▸ Task
Beginning with the first line, copy out each line of the material until the line containing "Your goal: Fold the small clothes" has been copied as well.

▸ Input data

=== Begin Enclosure ===

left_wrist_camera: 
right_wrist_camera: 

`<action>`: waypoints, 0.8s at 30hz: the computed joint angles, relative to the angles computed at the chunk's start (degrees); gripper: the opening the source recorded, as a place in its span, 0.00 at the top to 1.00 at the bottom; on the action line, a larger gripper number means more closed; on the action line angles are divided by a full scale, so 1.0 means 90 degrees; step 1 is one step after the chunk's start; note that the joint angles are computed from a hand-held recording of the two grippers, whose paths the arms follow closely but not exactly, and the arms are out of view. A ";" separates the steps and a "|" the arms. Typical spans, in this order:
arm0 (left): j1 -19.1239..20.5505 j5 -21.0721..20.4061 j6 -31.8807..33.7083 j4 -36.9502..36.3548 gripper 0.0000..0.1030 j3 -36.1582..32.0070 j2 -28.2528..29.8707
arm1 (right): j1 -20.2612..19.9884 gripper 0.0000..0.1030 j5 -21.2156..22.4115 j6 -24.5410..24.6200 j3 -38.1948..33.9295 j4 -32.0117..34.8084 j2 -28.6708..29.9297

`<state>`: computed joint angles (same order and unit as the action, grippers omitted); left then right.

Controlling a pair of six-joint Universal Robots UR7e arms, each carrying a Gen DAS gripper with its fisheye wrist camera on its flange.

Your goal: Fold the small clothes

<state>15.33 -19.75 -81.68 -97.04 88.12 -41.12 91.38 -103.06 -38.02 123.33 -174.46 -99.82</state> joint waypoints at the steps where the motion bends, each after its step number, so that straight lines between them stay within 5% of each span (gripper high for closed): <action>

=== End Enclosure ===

▸ Result for this exercise
left_wrist_camera: 
right_wrist_camera: 

`<action>`: waypoints, 0.8s at 30hz: the computed joint angles, relative to the angles computed at the chunk's start (degrees); gripper: the opening the source recorded, as a place in its span, 0.00 at the top to 1.00 at the bottom; on the action line, a larger gripper number means more closed; on the action line angles are divided by a full scale, so 1.0 means 90 degrees; step 1 is one step after the chunk's start; note that the joint angles are computed from a hand-held recording of the two grippers, whose paths the arms follow closely but not exactly, and the arms are out of view. A ";" separates the steps and a "|" the arms. Typical spans, in this order:
arm0 (left): j1 -19.1239..20.5505 j5 -21.0721..20.4061 j6 -31.8807..33.7083 j4 -36.9502..36.3548 gripper 0.0000..0.1030 j3 -36.1582..32.0070 j2 -28.2528..29.8707
arm1 (right): j1 -20.2612..19.9884 gripper 0.0000..0.1030 j5 -21.2156..22.4115 j6 -24.5410..24.6200 j3 -38.1948..33.9295 j4 -32.0117..34.8084 j2 -28.6708..29.9297

`<state>`: computed joint angles (same order and unit as the action, grippers omitted); left then right.

Controlling a pair of six-joint Universal Robots UR7e arms, each carrying a Gen DAS gripper with its fisheye wrist camera on its flange.

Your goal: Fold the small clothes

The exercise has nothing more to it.